[Entries taken from a collection]
________________________

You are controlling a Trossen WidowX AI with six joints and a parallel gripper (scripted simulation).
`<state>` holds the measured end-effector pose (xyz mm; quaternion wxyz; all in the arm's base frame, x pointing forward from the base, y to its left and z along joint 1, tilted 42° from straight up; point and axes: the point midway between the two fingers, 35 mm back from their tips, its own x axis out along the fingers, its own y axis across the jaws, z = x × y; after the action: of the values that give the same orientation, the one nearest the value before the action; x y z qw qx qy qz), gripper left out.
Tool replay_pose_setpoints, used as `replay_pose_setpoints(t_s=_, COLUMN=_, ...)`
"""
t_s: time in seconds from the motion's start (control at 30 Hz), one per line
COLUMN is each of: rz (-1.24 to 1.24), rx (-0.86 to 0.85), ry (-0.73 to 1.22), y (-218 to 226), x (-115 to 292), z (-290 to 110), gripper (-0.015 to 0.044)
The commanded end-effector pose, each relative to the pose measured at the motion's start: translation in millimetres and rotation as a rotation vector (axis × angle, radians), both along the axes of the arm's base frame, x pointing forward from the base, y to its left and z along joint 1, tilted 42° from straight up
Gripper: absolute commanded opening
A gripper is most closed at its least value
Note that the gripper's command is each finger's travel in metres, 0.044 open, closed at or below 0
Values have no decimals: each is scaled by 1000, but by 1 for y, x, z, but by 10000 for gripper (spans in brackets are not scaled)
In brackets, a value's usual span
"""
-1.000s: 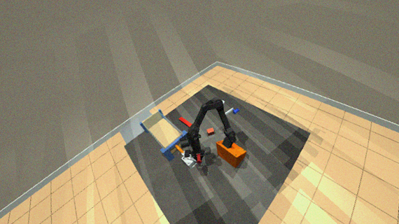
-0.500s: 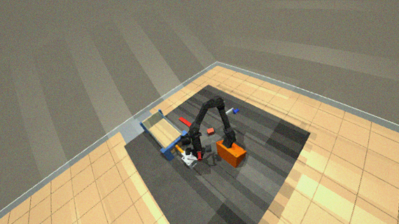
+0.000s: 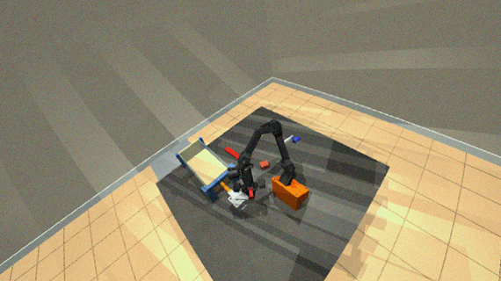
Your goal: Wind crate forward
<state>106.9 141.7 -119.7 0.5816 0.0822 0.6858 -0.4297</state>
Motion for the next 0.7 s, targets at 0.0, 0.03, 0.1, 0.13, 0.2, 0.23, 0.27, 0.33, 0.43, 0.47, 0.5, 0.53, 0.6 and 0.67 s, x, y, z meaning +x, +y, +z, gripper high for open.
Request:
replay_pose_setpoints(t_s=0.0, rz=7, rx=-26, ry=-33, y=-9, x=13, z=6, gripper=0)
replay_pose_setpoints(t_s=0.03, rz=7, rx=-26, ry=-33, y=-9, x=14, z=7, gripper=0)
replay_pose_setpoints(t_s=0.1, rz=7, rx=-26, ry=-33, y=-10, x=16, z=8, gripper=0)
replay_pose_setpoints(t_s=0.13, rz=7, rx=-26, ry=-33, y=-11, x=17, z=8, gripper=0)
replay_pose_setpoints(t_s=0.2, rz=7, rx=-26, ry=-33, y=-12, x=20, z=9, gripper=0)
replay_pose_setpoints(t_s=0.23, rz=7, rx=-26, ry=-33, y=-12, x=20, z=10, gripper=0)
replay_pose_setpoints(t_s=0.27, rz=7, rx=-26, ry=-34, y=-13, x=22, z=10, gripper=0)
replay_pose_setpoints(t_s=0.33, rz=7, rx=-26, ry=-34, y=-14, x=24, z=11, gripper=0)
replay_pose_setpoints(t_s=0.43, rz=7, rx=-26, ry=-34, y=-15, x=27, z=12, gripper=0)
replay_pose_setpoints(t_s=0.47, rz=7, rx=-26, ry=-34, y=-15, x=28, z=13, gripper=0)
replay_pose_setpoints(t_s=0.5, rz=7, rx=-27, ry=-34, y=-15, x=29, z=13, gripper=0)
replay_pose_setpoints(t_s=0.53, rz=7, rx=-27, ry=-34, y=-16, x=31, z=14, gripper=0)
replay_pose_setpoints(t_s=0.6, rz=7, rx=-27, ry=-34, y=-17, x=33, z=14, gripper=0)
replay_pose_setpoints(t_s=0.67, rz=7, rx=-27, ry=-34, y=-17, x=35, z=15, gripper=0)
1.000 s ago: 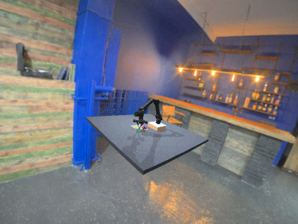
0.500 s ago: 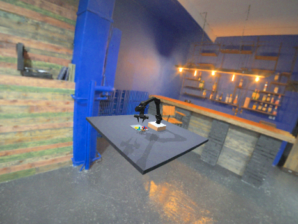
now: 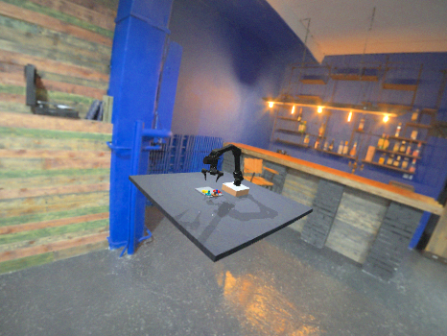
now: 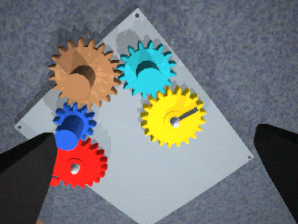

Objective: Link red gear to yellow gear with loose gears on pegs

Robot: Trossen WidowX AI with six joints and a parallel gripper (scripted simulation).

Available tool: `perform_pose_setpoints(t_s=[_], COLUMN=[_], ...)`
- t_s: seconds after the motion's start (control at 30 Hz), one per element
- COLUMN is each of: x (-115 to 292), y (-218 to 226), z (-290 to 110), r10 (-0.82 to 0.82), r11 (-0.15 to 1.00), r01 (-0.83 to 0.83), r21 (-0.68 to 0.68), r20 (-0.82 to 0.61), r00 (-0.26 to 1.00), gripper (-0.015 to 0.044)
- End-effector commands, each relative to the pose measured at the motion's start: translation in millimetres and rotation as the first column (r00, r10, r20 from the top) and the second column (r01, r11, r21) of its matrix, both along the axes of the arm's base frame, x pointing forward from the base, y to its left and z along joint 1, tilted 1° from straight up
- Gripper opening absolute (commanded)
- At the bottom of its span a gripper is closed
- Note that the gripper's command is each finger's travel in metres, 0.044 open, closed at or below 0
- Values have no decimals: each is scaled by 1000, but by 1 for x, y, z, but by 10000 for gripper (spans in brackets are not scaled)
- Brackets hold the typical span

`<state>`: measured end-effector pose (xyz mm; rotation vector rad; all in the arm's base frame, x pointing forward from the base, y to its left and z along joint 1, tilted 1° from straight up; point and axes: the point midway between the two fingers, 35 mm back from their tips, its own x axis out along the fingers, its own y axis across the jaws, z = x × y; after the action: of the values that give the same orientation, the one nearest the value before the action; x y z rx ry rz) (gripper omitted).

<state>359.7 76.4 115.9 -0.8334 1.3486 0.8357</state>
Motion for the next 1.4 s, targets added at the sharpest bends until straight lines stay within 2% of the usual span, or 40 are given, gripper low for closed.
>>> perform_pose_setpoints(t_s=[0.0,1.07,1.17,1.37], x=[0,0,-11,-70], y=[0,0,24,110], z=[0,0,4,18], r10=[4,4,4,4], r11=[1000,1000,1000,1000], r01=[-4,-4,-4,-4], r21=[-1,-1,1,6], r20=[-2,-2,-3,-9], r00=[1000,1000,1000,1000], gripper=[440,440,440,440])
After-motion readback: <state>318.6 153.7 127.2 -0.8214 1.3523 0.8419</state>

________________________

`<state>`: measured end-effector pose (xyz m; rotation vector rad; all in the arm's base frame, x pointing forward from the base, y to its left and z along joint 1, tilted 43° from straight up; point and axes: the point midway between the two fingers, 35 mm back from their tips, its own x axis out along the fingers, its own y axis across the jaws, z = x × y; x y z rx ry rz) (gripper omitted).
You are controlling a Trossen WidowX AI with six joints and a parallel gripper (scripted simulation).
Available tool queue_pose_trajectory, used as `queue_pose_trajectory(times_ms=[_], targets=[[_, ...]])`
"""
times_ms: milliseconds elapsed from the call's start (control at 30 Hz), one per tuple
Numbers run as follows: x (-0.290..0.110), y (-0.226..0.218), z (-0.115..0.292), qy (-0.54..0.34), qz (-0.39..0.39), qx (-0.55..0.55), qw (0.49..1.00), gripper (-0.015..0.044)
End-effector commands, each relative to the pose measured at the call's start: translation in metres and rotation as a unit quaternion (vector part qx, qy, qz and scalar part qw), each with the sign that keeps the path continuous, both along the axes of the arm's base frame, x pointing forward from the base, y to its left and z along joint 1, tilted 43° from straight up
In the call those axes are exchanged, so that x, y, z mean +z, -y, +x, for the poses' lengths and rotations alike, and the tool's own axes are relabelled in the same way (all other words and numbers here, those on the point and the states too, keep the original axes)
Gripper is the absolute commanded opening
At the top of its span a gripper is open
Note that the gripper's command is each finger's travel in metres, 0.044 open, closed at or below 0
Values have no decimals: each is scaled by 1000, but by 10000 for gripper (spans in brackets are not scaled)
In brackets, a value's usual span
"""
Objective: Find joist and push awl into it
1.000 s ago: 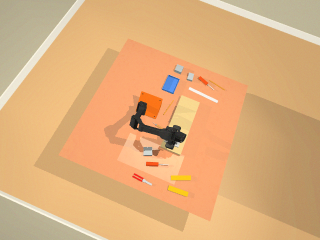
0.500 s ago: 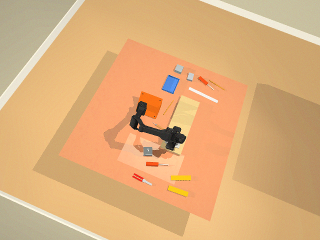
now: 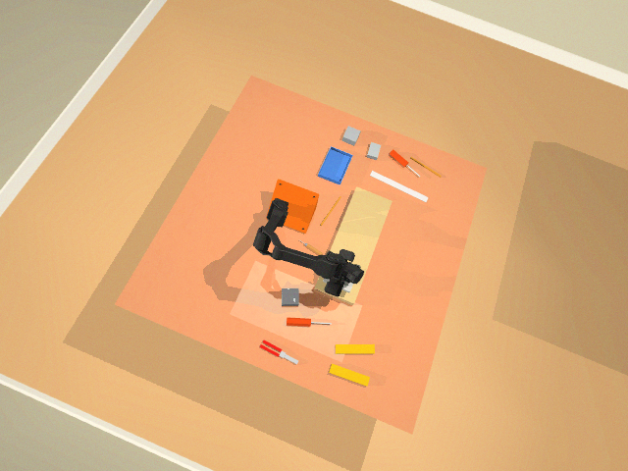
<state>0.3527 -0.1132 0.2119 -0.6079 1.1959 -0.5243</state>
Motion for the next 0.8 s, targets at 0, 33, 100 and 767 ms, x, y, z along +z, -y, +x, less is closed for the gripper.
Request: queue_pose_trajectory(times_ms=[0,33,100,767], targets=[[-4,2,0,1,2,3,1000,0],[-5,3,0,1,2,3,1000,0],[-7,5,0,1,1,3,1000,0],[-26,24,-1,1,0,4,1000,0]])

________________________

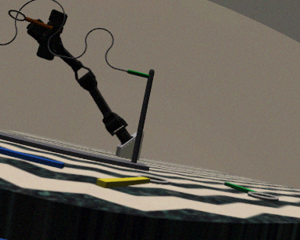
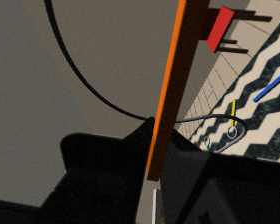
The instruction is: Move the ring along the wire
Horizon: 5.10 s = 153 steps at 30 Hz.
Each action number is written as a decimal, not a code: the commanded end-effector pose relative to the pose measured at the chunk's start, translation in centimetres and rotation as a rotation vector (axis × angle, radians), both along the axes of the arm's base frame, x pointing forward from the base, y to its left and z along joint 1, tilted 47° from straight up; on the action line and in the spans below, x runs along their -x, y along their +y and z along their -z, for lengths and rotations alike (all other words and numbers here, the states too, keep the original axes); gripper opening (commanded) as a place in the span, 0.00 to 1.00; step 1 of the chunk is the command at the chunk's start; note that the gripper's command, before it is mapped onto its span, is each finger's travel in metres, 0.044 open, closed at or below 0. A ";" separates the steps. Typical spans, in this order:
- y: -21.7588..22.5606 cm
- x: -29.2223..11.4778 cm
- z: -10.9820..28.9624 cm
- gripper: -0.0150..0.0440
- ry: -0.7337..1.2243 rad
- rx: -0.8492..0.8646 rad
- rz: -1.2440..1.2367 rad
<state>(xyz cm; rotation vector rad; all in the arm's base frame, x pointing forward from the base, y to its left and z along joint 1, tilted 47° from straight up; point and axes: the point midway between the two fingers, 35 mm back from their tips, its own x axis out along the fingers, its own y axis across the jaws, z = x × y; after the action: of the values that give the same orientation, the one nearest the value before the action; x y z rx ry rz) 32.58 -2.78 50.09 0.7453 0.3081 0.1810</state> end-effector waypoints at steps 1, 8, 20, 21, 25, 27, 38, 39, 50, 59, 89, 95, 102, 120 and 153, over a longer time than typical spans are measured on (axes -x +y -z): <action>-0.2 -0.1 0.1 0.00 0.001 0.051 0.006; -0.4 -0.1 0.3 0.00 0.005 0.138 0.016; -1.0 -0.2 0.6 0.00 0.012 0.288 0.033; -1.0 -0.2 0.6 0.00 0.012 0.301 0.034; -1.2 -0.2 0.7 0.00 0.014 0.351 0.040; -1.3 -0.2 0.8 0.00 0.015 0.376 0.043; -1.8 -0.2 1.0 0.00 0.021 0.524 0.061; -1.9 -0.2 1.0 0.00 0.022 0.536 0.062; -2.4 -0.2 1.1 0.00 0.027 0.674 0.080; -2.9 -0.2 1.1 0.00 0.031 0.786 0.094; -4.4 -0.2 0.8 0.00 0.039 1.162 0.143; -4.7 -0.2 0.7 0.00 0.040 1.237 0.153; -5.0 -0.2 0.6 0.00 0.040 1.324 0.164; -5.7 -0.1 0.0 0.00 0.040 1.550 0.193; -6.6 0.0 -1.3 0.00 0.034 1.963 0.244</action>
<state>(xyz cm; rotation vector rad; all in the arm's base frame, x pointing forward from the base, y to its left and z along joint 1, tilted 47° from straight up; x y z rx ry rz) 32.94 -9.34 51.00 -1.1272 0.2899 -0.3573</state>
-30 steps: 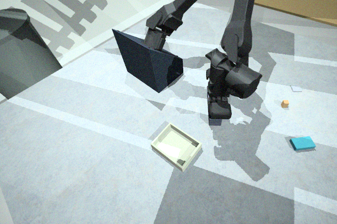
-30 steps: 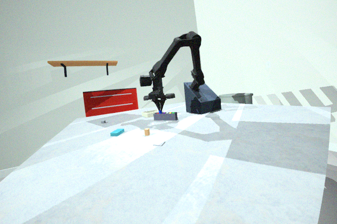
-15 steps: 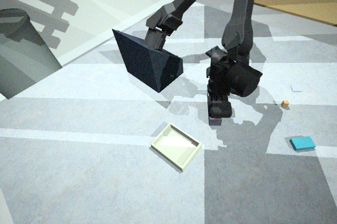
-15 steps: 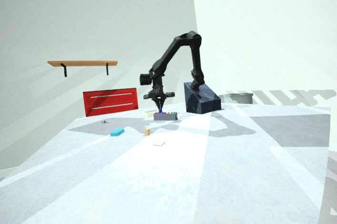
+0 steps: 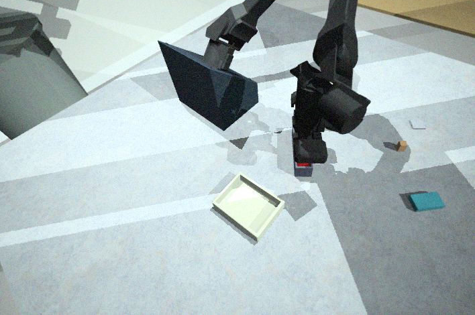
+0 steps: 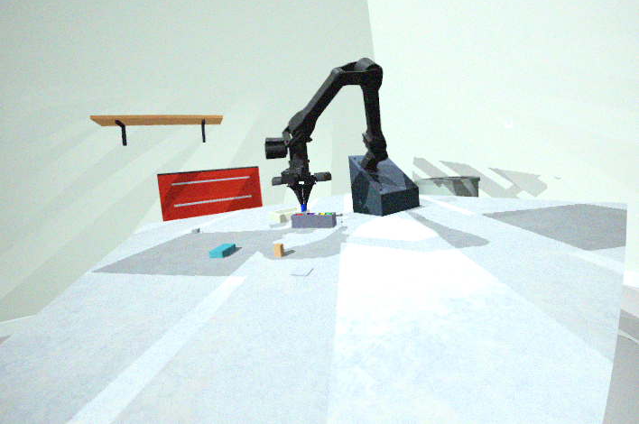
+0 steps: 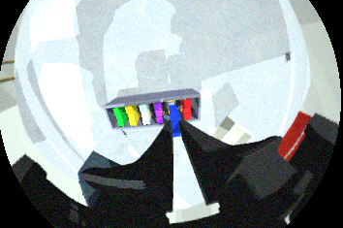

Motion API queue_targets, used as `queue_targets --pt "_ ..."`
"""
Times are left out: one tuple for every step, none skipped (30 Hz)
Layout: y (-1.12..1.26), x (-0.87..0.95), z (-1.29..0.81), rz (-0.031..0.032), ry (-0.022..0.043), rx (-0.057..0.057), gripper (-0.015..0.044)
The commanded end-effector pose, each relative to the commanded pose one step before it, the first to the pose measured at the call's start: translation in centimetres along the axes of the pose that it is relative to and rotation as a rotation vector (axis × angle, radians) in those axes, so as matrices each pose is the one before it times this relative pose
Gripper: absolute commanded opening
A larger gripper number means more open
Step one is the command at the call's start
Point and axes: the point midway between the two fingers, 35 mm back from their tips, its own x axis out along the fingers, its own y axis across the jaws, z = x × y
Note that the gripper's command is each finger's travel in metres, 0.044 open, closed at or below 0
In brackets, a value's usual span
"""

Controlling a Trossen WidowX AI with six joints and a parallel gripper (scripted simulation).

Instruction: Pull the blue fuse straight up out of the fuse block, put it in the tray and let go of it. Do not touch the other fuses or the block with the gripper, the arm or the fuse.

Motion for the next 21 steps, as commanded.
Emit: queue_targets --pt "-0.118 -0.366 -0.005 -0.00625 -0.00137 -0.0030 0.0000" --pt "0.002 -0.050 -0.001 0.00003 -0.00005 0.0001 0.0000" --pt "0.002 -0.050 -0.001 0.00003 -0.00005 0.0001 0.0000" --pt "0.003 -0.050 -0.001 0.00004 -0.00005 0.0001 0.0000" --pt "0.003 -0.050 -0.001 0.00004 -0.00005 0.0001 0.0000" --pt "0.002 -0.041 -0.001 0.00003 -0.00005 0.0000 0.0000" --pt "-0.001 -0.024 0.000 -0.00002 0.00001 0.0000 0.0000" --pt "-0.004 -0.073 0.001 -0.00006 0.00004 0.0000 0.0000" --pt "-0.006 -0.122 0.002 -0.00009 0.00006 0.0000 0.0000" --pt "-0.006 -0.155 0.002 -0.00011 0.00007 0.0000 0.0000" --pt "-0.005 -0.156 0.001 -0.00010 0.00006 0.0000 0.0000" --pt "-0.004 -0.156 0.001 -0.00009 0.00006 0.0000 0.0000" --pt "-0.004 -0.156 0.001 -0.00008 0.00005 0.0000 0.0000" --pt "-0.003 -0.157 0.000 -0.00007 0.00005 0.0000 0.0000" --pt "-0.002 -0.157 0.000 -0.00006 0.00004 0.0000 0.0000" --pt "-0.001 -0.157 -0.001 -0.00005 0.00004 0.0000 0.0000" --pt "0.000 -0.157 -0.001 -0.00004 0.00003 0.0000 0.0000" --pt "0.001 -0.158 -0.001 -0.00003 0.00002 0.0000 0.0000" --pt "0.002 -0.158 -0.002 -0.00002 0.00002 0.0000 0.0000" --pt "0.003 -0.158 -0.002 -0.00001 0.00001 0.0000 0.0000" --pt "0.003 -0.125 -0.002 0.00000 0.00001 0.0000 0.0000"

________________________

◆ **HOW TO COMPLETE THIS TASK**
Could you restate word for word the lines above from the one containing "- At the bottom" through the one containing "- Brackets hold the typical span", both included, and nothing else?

◆ **RESULT OF THE TASK**
- At the bottom of its span a gripper is closed
- Note that the gripper's command is each finger's travel in metres, 0.044 open, closed at or below 0
- Values have no decimals: each is scaled by 1000, but by 1 for x, y, z, but by 10000 for gripper (spans in brackets are not scaled)
- Brackets hold the typical span

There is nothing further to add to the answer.